Since the failed bombing attempt, we've been taking a close look at airport security measures and what is being done to prevent attacks. The Transportation Security Administration (TSA) has heightened its security measures. Take a look at these questions and answers about the intensified screening.
Q: What additional security measures is TSA taking domestically?
A: TSA has a layered approach to security that allows us to surge resources as needed on a daily basis. We have the ability to quickly implement additional screening measures including explosive detection canine teams, law enforcement officers, gate screening, behavior detection and other measures both seen and unseen. Passengers should not expect to see the same thing at every airport.
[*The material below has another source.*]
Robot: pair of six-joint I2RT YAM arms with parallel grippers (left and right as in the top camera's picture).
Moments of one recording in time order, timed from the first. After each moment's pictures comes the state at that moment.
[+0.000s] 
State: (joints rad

Q: What additional security measures are being taken for international flights to U.S. destinations?
A: On January 3, 2010, the Transportation Security Administration issued a new security directive to all U.S. and international air carriers with inbound flights to the U.S. effective January 4, 2010. The new directive includes long-term, sustainable security measures developed in consultation with law enforcement officials and our domestic and international partners.
TSA is mandating that every individual flying into the U.S. from anywhere in the world traveling from or through nations that are state sponsors of terrorism or other countries of interest will be required to go through enhanced screening. TSA directed the increase use of enhanced screening technologies and mandates threat-based and random screening for majority passengers on U.S. bound international flights.